__DESCRIPTION OF THE TASK__
Every line of the data is to be transcribed as it stands.

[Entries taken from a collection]
● ● ● ●

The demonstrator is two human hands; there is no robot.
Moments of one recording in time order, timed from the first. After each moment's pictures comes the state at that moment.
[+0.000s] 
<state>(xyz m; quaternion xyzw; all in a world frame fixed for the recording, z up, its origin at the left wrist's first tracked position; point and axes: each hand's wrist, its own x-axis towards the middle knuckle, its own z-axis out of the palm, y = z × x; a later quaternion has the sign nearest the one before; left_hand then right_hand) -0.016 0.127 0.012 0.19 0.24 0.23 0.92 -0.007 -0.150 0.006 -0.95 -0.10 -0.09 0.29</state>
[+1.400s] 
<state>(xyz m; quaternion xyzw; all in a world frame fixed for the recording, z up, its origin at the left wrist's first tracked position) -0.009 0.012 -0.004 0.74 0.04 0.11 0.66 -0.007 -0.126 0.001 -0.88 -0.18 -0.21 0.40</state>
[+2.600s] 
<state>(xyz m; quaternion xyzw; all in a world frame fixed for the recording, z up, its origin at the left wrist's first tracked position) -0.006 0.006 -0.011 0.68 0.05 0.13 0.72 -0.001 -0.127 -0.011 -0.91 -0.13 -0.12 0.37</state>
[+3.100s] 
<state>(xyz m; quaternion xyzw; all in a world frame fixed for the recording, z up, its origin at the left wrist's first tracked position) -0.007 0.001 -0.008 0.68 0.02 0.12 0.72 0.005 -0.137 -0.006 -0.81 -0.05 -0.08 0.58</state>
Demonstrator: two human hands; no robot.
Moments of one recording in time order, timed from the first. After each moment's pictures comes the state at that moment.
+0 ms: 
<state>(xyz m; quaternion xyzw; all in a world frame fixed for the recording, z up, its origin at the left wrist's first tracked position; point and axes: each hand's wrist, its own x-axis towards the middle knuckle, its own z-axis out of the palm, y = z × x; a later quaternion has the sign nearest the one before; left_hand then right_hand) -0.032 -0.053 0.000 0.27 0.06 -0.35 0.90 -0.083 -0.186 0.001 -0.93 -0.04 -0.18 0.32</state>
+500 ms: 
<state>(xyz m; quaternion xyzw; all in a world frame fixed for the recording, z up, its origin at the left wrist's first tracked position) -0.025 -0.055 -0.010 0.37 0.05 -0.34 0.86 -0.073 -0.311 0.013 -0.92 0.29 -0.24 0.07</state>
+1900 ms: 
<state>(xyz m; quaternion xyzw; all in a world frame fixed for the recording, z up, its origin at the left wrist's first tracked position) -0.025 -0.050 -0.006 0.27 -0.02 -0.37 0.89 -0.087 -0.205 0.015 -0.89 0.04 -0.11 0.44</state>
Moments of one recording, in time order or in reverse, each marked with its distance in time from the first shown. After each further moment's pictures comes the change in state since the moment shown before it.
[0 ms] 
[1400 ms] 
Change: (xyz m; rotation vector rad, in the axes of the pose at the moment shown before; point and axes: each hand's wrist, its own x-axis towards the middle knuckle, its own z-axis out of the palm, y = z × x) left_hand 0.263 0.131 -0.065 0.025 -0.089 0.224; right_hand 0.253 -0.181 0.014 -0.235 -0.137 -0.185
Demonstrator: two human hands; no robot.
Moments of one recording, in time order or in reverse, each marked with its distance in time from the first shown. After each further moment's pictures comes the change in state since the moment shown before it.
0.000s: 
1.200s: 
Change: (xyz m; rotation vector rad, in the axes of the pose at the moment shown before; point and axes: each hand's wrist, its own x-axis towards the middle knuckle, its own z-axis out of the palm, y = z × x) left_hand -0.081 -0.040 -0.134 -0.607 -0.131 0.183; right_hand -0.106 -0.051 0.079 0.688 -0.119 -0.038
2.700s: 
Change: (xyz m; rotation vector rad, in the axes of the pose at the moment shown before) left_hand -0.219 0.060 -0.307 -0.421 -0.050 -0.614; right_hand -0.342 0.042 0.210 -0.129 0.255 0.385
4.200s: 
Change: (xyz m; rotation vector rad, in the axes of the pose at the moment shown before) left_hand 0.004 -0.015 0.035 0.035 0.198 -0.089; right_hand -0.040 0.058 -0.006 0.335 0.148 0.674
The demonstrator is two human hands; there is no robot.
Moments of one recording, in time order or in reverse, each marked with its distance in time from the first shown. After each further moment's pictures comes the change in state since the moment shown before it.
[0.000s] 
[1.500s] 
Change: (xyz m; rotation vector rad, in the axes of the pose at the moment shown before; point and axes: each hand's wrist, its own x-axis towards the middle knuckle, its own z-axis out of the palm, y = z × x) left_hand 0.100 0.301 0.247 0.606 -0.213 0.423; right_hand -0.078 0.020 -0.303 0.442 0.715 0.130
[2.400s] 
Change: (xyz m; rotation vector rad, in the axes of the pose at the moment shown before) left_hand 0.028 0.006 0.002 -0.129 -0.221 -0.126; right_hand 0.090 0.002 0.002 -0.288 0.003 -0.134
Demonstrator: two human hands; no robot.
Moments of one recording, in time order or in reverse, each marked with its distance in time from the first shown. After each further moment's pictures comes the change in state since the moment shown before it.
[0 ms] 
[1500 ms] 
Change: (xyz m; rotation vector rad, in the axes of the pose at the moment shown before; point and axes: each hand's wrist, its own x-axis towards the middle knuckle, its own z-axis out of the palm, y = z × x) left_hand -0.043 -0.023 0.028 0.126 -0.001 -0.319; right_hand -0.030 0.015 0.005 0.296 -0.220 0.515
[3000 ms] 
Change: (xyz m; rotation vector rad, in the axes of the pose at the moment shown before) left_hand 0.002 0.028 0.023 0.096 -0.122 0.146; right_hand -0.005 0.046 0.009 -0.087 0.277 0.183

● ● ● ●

__EXPECTED OUTPUT__
The demonstrator is two human hands; there is no robot.
Moments of one recording in time order, timed from the first. After each moment's pictures comes the state at that moment.
[+0.000s] 
<state>(xyz m; quaternion xyzw; all in a world frame fixed for the recording, z up, its origin at the left wrist's first tracked position; point and axes: each hand's wrist, its own x-axis towards the middle knuckle, its own z-axis out of the palm, y = z × x; a later quaternion has the sign nearest the one before; left_hand then right_hand) -0.016 0.127 0.012 0.19 0.24 0.23 0.92 -0.007 -0.150 0.006 -0.95 -0.10 -0.09 0.29</state>
[+1.400s] 
<state>(xyz m; quaternion xyzw; all in a world frame fixed for the recording, z up, its origin at the left wrist's first tracked position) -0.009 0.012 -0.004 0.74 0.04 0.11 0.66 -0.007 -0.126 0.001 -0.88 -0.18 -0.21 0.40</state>
[+2.600s] 
<state>(xyz m; quaternion xyzw; all in a world frame fixed for the recording, z up, its origin at the left wrist's first tracked position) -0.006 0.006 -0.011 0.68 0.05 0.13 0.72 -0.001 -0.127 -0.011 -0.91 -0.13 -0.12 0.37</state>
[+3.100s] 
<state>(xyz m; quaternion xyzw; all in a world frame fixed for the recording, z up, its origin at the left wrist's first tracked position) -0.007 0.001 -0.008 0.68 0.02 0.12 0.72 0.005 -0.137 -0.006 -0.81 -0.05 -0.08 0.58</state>
Demonstrator: two human hands; no robot.
Moments of one recording in time order, timed from the first. After each moment's pictures comes the state at that moment.
+0 ms: 
<state>(xyz m; quaternion xyzw; all in a world frame fixed for the recording, z up, its origin at the left wrist's first tracked position; point and axes: each hand's wrist, its own x-axis towards the middle knuckle, its own z-axis out of the palm, y = z × x; a later quaternion has the sign nearest the one before; left_hand then right_hand) -0.032 -0.053 0.000 0.27 0.06 -0.35 0.90 -0.083 -0.186 0.001 -0.93 -0.04 -0.18 0.32</state>
+500 ms: 
<state>(xyz m; quaternion xyzw; all in a world frame fixed for the recording, z up, its origin at the left wrist's first tracked position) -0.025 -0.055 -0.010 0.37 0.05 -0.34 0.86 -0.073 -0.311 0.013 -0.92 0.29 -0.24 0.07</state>
+1900 ms: 
<state>(xyz m; quaternion xyzw; all in a world frame fixed for the recording, z up, its origin at the left wrist's first tracked position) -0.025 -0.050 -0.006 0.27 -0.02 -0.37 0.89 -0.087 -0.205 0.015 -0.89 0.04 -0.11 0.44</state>
Moments of one recording, in time order or in reverse, each marked with its distance in time from the first shown. After each further moment's pictures comes the change in state since the moment shown before it.
[0 ms] 
[1400 ms] 
Change: (xyz m; rotation vector rad, in the axes of the pose at the moment shown before; point and axes: each hand's wrist, its own x-axis towards the middle knuckle, its own z-axis out of the palm, y = z × x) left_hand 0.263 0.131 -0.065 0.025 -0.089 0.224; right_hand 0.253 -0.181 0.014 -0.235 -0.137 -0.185
Demonstrator: two human hands; no robot.
Moments of one recording, in time order or in reverse, each marked with its distance in time from the first shown. After each further moment's pictures comes the change in state since the moment shown before it.
0.000s: 
1.200s: 
Change: (xyz m; rotation vector rad, in the axes of the pose at the moment shown before; point and axes: each hand's wrist, its own x-axis towards the middle knuckle, its own z-axis out of the palm, y = z × x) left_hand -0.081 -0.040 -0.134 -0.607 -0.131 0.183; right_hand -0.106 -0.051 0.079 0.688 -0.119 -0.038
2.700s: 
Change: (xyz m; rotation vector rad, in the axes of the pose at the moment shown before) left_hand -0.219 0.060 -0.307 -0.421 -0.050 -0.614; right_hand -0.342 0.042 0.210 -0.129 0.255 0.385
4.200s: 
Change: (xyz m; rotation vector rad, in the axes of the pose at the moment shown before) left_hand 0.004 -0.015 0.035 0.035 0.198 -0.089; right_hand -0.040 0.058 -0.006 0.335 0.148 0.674
The demonstrator is two human hands; there is no robot.
Moments of one recording, in time order or in reverse, each marked with its distance in time from the first shown. After each further moment's pictures comes the change in state since the moment shown before it.
[0.000s] 
[1.500s] 
Change: (xyz m; rotation vector rad, in the axes of the pose at the moment shown before; point and axes: each hand's wrist, its own x-axis towards the middle knuckle, its own z-axis out of the palm, y = z × x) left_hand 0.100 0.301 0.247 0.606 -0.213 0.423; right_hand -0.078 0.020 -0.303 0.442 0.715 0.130
[2.400s] 
Change: (xyz m; rotation vector rad, in the axes of the pose at the moment shown before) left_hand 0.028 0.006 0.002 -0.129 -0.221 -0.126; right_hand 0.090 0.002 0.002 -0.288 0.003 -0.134
Demonstrator: two human hands; no robot.
Moments of one recording, in time order or in reverse, each marked with its distance in time from the first shown. After each further moment's pictures comes the change in state since the moment shown before it.
[0 ms] 
[1500 ms] 
Change: (xyz m; rotation vector rad, in the axes of the pose at the moment shown before; point and axes: each hand's wrist, its own x-axis towards the middle knuckle, its own z-axis out of the palm, y = z × x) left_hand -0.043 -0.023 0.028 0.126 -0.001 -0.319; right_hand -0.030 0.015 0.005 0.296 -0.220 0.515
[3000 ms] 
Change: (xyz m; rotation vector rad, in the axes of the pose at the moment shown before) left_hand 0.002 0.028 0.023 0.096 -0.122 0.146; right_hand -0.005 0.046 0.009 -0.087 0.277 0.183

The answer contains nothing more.